Bei den verschiedenen energiesparenden Konzepten für Neubauten – wie Effizienzhaus, Passivhaus oder Plusenergiehaus – schließen sich die beiden Prinzipien natürlich nicht gegenseitig aus. Allein ihr Schwerpunkt unterscheidet sie voneinander. So braucht das Passivhaus etwa extrem wenig Energie, weil es sehr gut gedämmt und abgedichtet ist. Das Plusenergiehaus hat dagegen eine einfachere Dämmung, nutzt aber die Erträge aus der Photovoltaikanlage.

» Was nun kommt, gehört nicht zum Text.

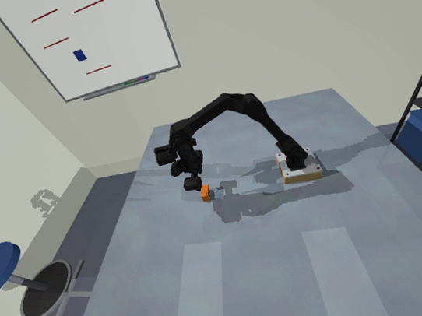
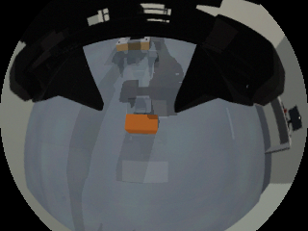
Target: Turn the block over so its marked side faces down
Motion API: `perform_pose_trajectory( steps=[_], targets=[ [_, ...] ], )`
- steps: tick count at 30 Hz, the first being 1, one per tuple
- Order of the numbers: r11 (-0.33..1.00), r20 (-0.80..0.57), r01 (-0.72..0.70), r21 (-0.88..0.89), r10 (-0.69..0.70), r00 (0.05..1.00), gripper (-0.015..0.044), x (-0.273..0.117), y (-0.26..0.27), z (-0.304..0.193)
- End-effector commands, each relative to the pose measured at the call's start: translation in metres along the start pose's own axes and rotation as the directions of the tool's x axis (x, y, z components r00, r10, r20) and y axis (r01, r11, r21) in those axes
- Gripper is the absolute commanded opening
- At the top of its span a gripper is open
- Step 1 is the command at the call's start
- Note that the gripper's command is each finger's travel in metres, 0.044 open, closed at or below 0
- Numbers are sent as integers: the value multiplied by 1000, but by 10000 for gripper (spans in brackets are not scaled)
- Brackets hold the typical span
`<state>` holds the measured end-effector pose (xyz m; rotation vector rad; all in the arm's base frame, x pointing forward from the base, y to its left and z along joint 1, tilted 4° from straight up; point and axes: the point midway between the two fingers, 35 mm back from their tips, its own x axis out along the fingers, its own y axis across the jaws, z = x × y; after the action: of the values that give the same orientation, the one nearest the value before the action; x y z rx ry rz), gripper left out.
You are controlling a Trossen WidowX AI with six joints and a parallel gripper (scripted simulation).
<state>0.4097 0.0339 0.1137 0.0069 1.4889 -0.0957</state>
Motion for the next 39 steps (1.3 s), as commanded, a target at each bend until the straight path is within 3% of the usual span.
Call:
perform_pose_trajectory(
  steps=[1,4,11,35,39],
  targets=[
    [1000,-17,-6,7,6,1000,440,5,1,0],
    [1000,-17,-5,7,6,1000,440,30,1,-1],
    [1000,-17,-5,7,5,1000,440,46,1,-1],
    [1000,-17,-5,7,5,1000,440,80,1,-2],
    [1000,-17,-5,7,5,1000,335,80,1,-2]
  ],
)
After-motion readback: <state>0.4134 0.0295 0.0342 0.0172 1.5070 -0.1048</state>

Zu jedem Passivhaus gehören Solaranlagen. Durch die ständigen Fortschritte in der Solartechnik reichen heutzutage bereits einige wenige Solarplatten aus, um einen Ein-Familien-Haushalt mit Energie zu versorgen. Die perfekte Ergänzung zu Solaranlagen sind Photovoltaikanlagen. Sie wandeln die Sonnenenergie der Sonne in Strom um. An vielen Standorten in Deutschland ist die Sonneneinstrahlung so effektiv, dass der daraus gewonnene Strom nicht nur für einen einzelnen Haushalt ausreicht, sondern der Überschuss ins öffentliche Stromnetz eingespeist werden kann. Besitzer der Kollektoren können dafür vom Stromnetzbetreiber eine Vergütung bekommen.warm gestrichener Essbereich

Natürlich kostet ökologisches Bauen mehr als der herkömmliche Hausbau. Aber immer mehr Förderprogramme in Deutschland unterstützen die Bauökologie. Finanzielle Zuschüsse, Steuervorteile und günstige Kredite für nachhaltiges Bauen machen die Nutzung erneuerbarer Energien auch in finanzieller Hinsicht interessant.